La Regione Lombardia ha comunicato oggi sei casi di persone positive al test per il nuovo coronavirus. L’Istituto Superiore di Sanità ha già confermato un primo caso risultato positivo all’ospedale Sacco di Milano. Si tratta del primo caso di trasmissione locale di infezione da nuovo coronavirus in Italia. Per gli altri cinque sono ancora in corso gli accertamenti. La Regione Lombardia, in stretta collaborazione con Iss e Ministero della Salute, ha avviato le indagini sui contatti dei pazienti al fine di prendere le necessarie misure di prevenzione. In una nota la Regione Lombardia ha ribadito che l’indicazione perentoria per coloro che riscontrino sintomi influenzali o problemi respiratori è di non recarsi in pronto soccorso ma di contattare direttamente il numero unico di emergenza 112 che valuterà ogni singola situazione e attiverà percorsi specifici per il trasporto nelle strutture sanitarie preposte oppure per eseguire, eventualmente, i test necessari a domicilio. L’assessore della Sanità della Lombardia Gallera ha inoltre spiegato che sono otre 200 le persone identificate come contatti stretti dei casi positivi al coronavirus, ora in isolamento. Per questi soggetti è già stato fatto o verrà fatto il tampone. “Abbiamo 149 persone che sono contatti del 38enne ricoverato a Codogno tra infermieri, parenti e conoscenti – ci sono coloro che lavorano con lui in azienda e hanno avuto un contatto diretto, e ancora gli appartenenti alle attività sportive da lui frequentate. “Nella notte infatti – ha precisato Gallera – hanno fatto l’accesso al Pronto soccorso di Codogno altre tre persone, uno è venuto da solo gli altri due in ambulanza. Ad oggi l’unico elemento che conosciamo è che vivono tutti nella stessa area. Dobbiamo parlare con loro e con i loro familiari per capire se c’è una connessione. Tutti e tre avevano una polmonite seria, poi risultata Covid-19”. Se si è stati in contatto con persone positive al virus e si hanno dei sintomi quali febbre e difficoltà respiratorie, l’invito è a non presentarsi al pronto soccorso ma a chiamare il 112, che invierà una squadra per fare i tamponi. “In questo mese – ha aggiunto Gallera – abbiamo gestito 100 casi sospetti, tutti poi risultati negativi, che sono stati tenuti in isolamento 4-5 ore per fare il tampone e si erano presentati con queste caratteristiche”.

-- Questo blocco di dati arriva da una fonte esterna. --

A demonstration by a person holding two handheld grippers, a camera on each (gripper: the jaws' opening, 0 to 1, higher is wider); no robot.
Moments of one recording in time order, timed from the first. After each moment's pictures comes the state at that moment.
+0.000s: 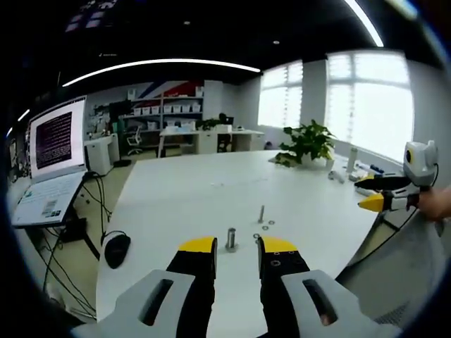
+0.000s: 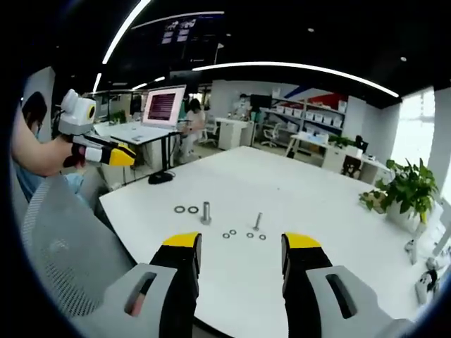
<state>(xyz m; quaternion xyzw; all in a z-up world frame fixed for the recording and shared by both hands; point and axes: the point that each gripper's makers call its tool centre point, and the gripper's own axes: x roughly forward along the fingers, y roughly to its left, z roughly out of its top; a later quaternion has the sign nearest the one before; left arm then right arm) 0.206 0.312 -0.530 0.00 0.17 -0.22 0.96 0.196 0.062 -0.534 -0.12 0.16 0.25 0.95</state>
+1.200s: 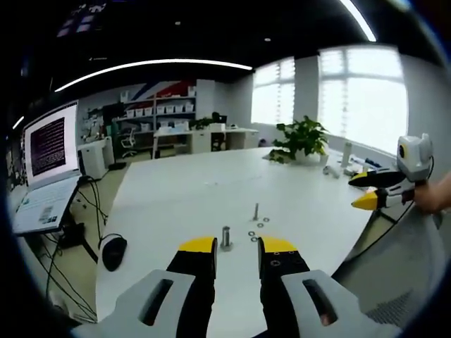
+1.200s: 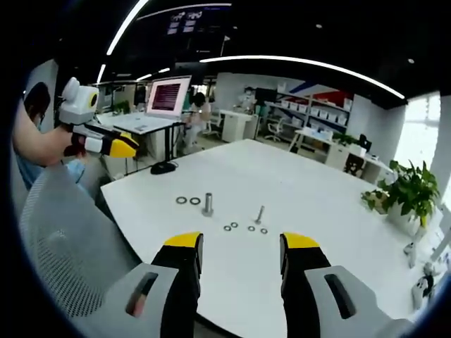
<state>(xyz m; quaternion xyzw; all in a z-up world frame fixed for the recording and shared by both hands) 0.202 0.304 -0.531 0.01 0.17 -0.23 0.96 0.194 0.063 -0.543 -0.14 0.18 0.26 0.94</state>
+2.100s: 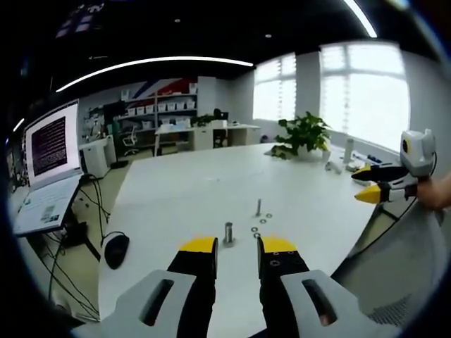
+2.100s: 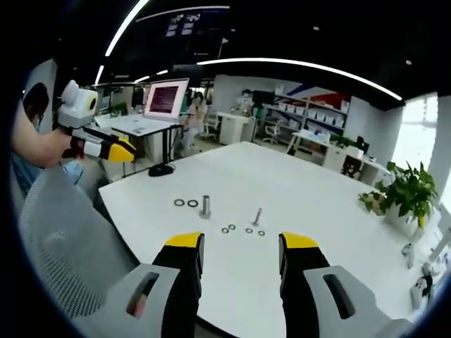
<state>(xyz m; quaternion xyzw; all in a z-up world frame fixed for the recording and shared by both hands) 0.201 0.307 -0.537 0.02 0.18 -0.23 0.96 0.193 0.065 -0.540 -0.14 0.17 0.25 0.94</state>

PRESIDENTE FONTANA, MISURE CHE ASSUMIAMO SERVONO A EVITARE DIFFUSIONE CONTAGIO: “Le misure che assumiamo – ha detto il presidente della Regione Lombardia, Attilio Fontana – sono gli unici mezzi per evitare diffusione del contagio e non devono essere viste come qualcosa di drammatico e preoccupante. E’ dimostrato che questo sistema contribuisce in modo stanziale a bloccare la diffusione. Non dobbiamo diffondere il panico ma le misure, che potremo rivalutare dopo la riunione con il ministro Speranza, che sta arrivando, sono fondamentali per il bene della comunità”.

ASSESSORE FORONI: STIAMO CERCANDO STRUTTURE IDONEE – L’assessore Pietro Foroni ha spiegato che La protezione civile lombarda sta intanto individuando strutture idonee ad eventualmente ospitare persone da mettere in quarantena. “Stiamo verificando strutture civili, anche militari ed ex-militari idonee per ospitare eventuali quarantene. Siamo pronti per ogni evenienza.